My answer uses the following syntax ax.fill_between(date_index, y1=ymin, y2=ymax, where=True/False), where I compute the y1 and y2 arguments manually from the axis object and where the where argument takes the recession data as a boolean of True or False values.
import pandas as pd
import matplotlib.pyplot as plt
# get data: see further down for `string_data`
df = pd.read_csv(string_data, skipinitialspace=True)
df['Date'] = pd.to_datetime(df['Date'])
# convenience function
def plot_series(ax, df, index='Date', cols=['M1'], area='USREC'):
# convert area variable to boolean
df[area] = df[area].astype(int).astype(bool)
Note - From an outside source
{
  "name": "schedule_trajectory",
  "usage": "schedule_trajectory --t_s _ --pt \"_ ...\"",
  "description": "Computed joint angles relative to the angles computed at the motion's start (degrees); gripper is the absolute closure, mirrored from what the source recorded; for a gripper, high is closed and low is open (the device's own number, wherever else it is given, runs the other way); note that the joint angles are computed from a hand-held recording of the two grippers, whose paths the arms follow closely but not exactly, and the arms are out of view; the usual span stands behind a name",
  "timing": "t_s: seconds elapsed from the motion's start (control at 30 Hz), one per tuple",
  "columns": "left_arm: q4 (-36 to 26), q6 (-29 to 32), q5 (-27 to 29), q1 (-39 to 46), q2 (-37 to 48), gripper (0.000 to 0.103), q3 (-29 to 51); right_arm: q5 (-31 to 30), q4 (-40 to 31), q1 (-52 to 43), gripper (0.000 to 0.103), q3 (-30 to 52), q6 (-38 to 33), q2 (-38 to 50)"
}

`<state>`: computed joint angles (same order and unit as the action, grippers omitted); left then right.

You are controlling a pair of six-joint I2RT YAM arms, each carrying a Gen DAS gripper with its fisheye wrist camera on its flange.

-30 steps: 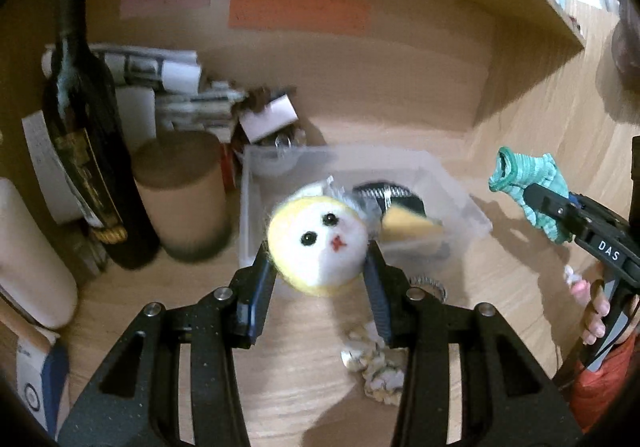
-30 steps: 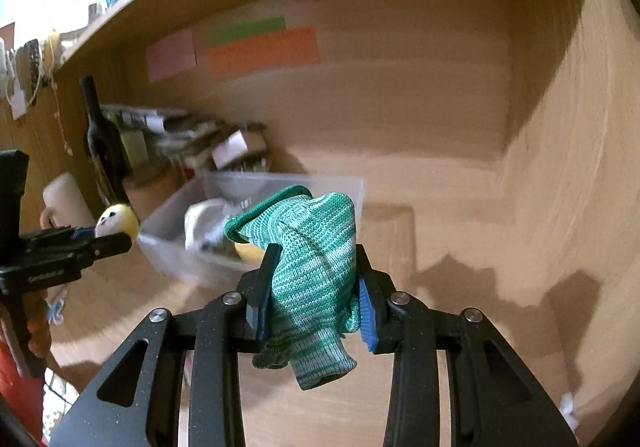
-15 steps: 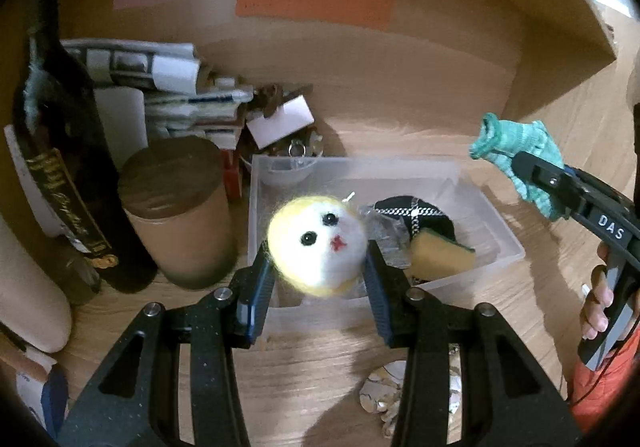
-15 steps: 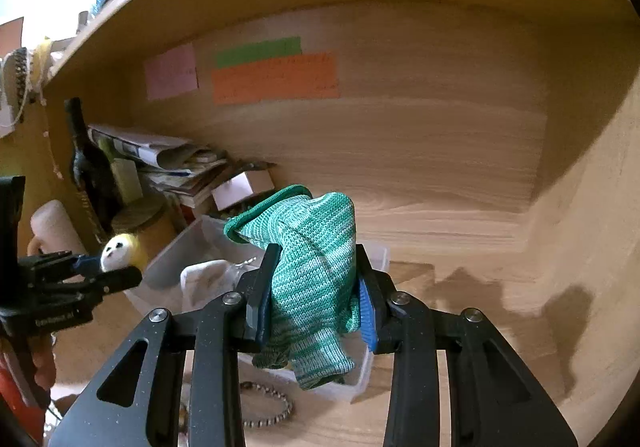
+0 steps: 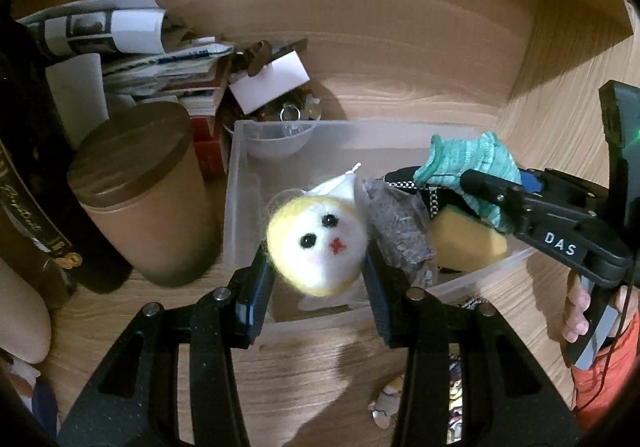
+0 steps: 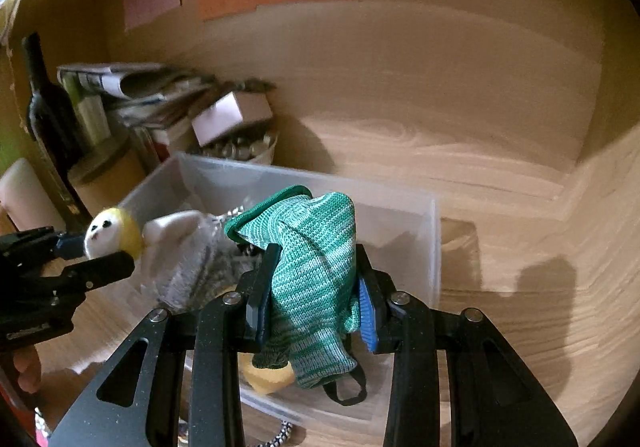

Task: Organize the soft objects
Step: 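Carry the green sock with the right tool while the left tool carries the ball toy to the box, then release the green sock from the right tool while the left tool drops the ball toy into the box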

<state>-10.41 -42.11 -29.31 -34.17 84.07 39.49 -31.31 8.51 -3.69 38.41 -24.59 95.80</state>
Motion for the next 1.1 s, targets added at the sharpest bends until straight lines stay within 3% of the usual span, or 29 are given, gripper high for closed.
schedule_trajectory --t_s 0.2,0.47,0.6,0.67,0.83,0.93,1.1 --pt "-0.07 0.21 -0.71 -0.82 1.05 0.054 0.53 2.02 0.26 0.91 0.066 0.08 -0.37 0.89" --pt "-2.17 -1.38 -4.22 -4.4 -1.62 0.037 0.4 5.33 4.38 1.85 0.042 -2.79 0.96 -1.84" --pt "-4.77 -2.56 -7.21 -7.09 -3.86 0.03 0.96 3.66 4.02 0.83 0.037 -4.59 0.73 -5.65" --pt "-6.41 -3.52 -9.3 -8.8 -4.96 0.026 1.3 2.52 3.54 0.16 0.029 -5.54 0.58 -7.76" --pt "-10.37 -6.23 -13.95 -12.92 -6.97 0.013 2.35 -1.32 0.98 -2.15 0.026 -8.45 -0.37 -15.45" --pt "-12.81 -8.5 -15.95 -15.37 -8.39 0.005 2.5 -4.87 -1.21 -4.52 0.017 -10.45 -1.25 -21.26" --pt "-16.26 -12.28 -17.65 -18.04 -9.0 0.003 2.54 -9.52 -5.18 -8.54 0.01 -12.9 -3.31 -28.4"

# set up an index based on date
df = df.set_index(keys=index, drop=False)
# line plot
df.plot(ax=ax, x=index, y=cols, color='blue')
# extract limits
y1, y2 = ax.get_ylim()
ax.fill_between(df[index].index, y1=y1, y2=y2, where=df[area], facecolor='grey', alpha=0.4)
return ax
# set up figure, axis
f, ax = plt.subplots()
plot_series(ax, df)
ax.grid(True)
plt.show()
# copy-pasted data from OP
from io import StringIO
string_data=StringIO("""
Date,USREC,M1
2000-12,0,1088.4
2001-01,0,1095.08
2001-02,0,1100.58
2001-03,0,1108.1
2001-04,1,1116.36
2001-05,1,1117.8
2001-06,1,1125.45
2001-07,1,1137.46
2001-08,1,1147.7
2001-09,1,1207.6
2001-10,1,1166.64
2001-11,1,1169.7
2001-12,0,1182.46
2002-01,0,1190.82
2002-02,0,1190.43
2002-03,0,1194.85
2002-04,0,1186.82
2002-05,0,1186.9
2002-06,0,1194.55
2002-07,0,1199.26
2002-08,0,1183.7
2002-09,0,1197.1
2002-10,0,1203.47""")
# after formatting, the data would look like this:
>>> df.head(2)
Date USREC M1
Date
2000-12-01 2000-12-01 False 1088.40
2001-01-01 2001-01-01 False 1095.08
See how the lines are vertical:
An alternative approach would be to use plt.axvspan() which would automatically calculate the y1 and y2values.